Kevin Wills, commercial director of Dawsongroup Finance, explained: “We were surprised to hear from a number of businesses that a three-month payment holiday has been seen by some finance companies as adverse credit information and an excuse to penalise them – even by lenders who offered the payment break in the first place.”
Anton Scott (pictured), head of sales at Dawsongroup Finance, added: “We’ve had an impressive financial performance in June as more businesses get back on their feet and wish to invest in their business, but with little impact on cash flow. We can thank the easing of lockdown for this investment. More businesses understand the benefit of investing in their fleet right now and they’re coming to us to source and finance the assets, as some lenders are refusing finance full-stop, even for those who haven’t taken payment breaks.”
Established in 1935, Dawsongroup is a group of companies predominantly specialising in commercial asset rental across a broad range of sectors, customer sizes and operational types. The group’s finance arm – Dawsongroup Finance – delivers long- and short-term asset finance strategies from both large businesses and SMEs.
This trend goes directly against the FCA’s guidance that was announced alongside the payment holidays in April 2020, which expressly detailed how payment holidays must not be registered negatively by lenders.

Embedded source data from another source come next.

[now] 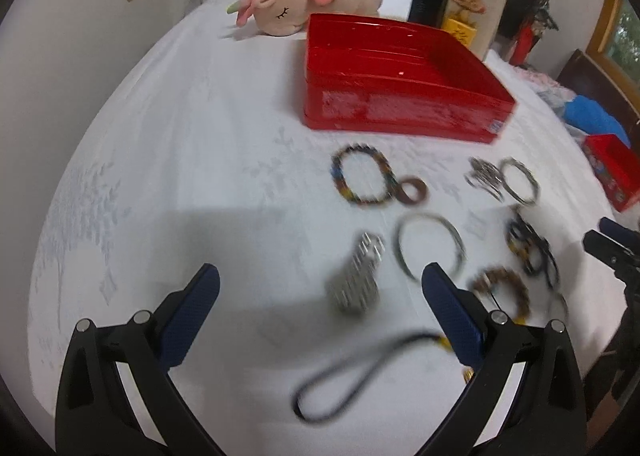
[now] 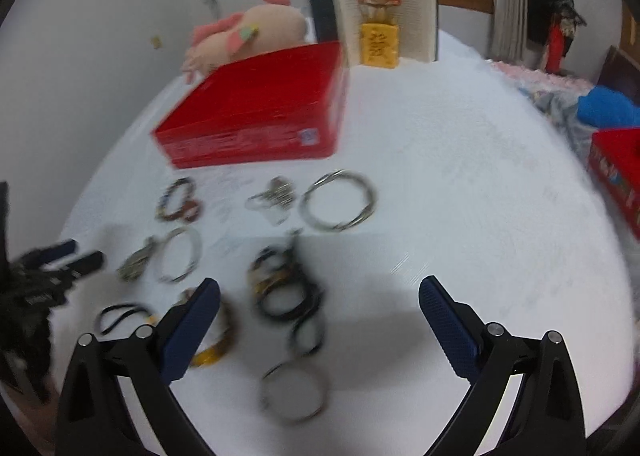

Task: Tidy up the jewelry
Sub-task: 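Grasp the multicolor bead bracelet with the left tool while the right tool grasps the twisted silver bangle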

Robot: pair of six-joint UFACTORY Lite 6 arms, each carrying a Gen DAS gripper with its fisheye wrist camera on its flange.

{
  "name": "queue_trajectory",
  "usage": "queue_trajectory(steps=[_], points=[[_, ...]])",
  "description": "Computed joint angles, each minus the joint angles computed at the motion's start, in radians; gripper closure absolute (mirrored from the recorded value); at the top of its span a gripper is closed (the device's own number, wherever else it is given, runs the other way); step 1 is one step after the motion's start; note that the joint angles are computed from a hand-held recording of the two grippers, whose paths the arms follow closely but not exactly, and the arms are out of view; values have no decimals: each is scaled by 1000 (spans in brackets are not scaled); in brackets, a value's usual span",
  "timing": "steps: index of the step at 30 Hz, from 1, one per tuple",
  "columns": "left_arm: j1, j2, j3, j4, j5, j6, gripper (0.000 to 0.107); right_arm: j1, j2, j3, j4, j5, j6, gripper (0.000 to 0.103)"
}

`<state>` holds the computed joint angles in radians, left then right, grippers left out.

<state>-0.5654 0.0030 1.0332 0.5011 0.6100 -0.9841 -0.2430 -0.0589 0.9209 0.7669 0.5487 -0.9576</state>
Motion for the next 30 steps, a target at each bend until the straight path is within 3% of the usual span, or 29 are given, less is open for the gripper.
queue_trajectory(steps=[6,13,17,22,26,30], points=[[151,265,262,-187,5,262,8,-11,240,228,-17,37,26,5],[210,525,529,-379,58,481,30,6,438,438,-56,77,77,12],[205,591,603,-342,72,467,30,15,557,572,-104,102,133,20],[204,656,692,-290,103,443,47,23,683,710,-147,131,166,27],[204,658,693,-248,97,410,58,44,696,706,-157,86,133,31],[204,653,677,-216,79,389,65,44,698,696,-116,90,60,42]])
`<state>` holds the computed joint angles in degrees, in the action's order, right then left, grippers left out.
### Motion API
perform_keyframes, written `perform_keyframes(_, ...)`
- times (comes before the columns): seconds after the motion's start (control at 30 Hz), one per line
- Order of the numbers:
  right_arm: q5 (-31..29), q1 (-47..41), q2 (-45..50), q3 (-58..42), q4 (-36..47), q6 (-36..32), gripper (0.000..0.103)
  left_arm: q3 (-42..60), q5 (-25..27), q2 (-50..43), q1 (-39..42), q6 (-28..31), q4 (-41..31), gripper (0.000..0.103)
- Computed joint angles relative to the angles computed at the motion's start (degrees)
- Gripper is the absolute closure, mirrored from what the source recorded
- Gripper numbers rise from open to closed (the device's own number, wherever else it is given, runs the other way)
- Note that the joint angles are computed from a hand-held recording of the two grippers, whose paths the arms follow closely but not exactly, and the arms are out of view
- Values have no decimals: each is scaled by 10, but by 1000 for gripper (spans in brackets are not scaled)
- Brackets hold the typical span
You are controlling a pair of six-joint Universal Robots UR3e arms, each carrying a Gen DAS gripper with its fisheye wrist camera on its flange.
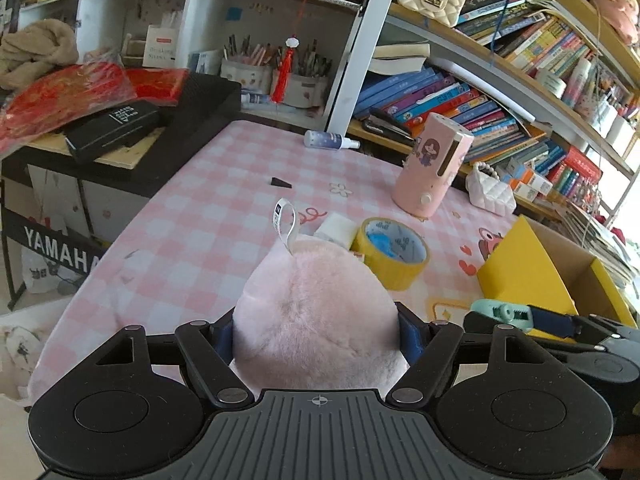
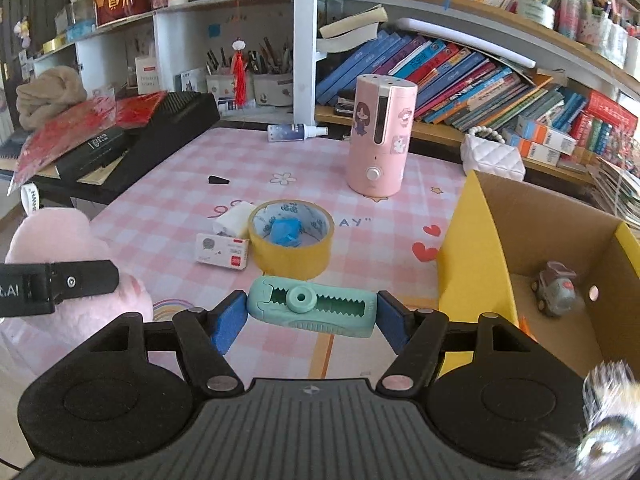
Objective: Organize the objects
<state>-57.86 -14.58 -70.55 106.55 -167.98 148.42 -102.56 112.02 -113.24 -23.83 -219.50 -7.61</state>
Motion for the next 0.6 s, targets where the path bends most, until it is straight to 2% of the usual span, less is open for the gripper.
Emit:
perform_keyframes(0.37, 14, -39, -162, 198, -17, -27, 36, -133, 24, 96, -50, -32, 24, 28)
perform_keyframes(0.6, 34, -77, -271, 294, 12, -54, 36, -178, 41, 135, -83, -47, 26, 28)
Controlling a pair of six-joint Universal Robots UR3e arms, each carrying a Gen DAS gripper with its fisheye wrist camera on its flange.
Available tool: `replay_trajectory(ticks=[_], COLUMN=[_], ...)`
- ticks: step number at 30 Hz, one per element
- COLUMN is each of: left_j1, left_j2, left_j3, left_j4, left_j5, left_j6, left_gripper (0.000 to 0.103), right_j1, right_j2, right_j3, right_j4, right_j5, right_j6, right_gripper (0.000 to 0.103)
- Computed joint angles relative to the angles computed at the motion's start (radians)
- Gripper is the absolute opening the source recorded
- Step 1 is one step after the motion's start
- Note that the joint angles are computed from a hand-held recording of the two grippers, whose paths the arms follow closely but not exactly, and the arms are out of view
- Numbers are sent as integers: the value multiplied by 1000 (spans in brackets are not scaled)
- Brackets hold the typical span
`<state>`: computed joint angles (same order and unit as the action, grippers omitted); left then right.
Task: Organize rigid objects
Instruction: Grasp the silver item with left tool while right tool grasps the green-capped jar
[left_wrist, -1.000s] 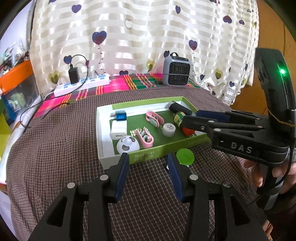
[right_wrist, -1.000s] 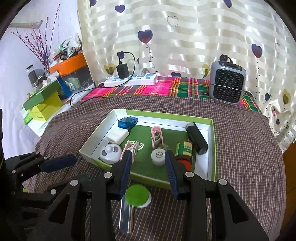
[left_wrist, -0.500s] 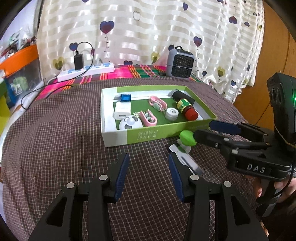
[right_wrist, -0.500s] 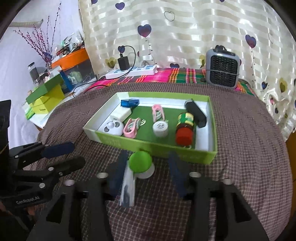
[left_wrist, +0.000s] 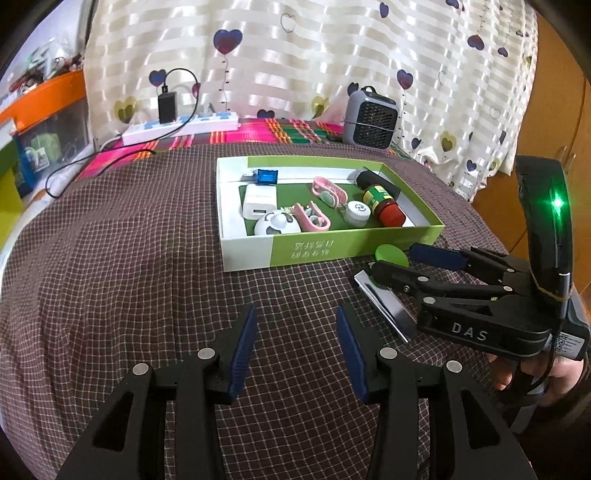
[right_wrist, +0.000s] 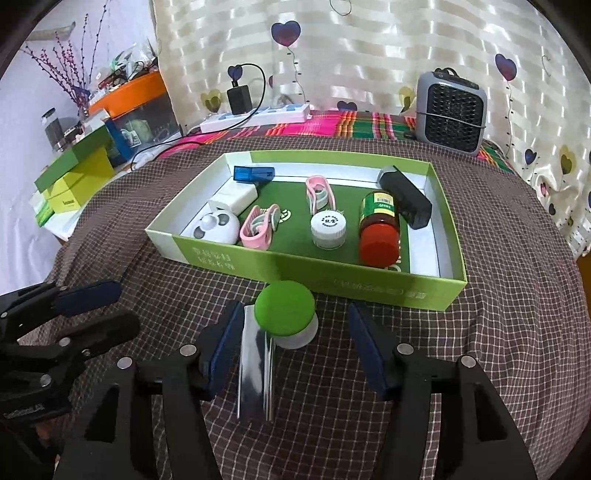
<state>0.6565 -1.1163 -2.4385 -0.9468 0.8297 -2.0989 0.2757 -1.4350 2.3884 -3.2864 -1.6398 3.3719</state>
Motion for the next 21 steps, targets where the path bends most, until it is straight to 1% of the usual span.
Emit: replay_trajectory(ticks=[2,7,8,11,14,17,19,21], left_j1=[-1,-2,-2,-3,-2,-7,-11,-19], left_j2=[-6,-16,-18,-25,-26,-27,-25,-25], left_j3=[3,6,6,6,7,6,5,4], left_j4=[2,-3,-2,1,-3,-3,-3,3], left_j5=[0,3,4,4,4,5,6,11], left_j6=[0,6,6,4,8,7,6,1], left_gripper=[44,44,44,44,44,44,44,44], right_j1=[11,17,20,31,31,31,40,34], right_j2=[8,26,29,41,49,51,55,52], right_j3=[-15,-31,-34,-49,-58,-54,-59,-50], right_j4=[12,9,10,16,28,18,20,10], right_j5=[-25,-29,-31,-45,-46,-37,-55,-46], right_j6=[2,-2,-5,-5,-7,-13,-10,-8], right_gripper=[59,59,57,45,43,35,35,35])
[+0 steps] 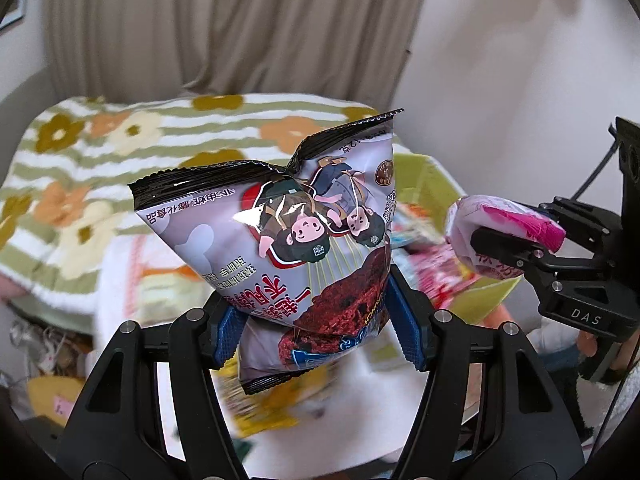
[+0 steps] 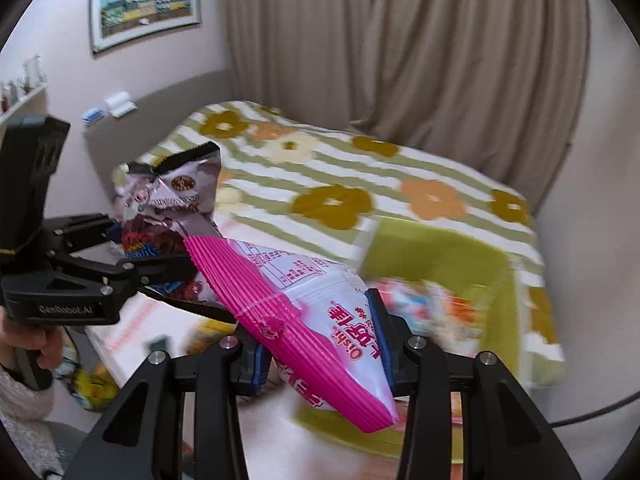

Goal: Organize snacks
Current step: 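Carry both bags over the yellow-green box and open both grippers to drop them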

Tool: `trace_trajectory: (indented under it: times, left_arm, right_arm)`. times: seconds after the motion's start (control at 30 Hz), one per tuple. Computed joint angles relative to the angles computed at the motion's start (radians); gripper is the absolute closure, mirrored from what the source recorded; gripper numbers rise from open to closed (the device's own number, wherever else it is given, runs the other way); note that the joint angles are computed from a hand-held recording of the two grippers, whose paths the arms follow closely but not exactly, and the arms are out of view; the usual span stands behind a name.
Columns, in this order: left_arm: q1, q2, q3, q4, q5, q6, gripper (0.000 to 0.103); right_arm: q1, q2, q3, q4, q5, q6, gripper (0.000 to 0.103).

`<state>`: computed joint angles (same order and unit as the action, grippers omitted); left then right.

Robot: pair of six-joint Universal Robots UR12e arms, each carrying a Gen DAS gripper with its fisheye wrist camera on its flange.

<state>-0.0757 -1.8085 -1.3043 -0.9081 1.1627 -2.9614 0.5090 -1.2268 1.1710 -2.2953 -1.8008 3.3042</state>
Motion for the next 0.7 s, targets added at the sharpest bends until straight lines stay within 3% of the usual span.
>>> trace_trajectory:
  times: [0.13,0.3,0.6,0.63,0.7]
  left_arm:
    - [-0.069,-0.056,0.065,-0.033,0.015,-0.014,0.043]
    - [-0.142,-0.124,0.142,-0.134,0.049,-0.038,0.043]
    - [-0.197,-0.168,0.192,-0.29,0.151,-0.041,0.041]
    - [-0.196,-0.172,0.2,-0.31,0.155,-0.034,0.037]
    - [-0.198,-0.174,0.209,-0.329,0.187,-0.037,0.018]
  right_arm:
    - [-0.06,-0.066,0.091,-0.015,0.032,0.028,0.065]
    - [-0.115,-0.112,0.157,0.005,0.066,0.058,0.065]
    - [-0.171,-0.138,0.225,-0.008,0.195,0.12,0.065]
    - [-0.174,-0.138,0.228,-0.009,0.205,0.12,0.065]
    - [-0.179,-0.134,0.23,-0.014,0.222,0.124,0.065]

Clarifying lenders’ position, Adrian Dally, head of motor finance at the FLA, said: “Lenders take a broad range of information into account as part of the loan application process, in the interests of responsible lending. This will include how customers have managed the repayments on other credit commitments. If customers have taken a payment deferral, they should talk to any future lender about this, so the circumstances can be considered alongside all the other information.”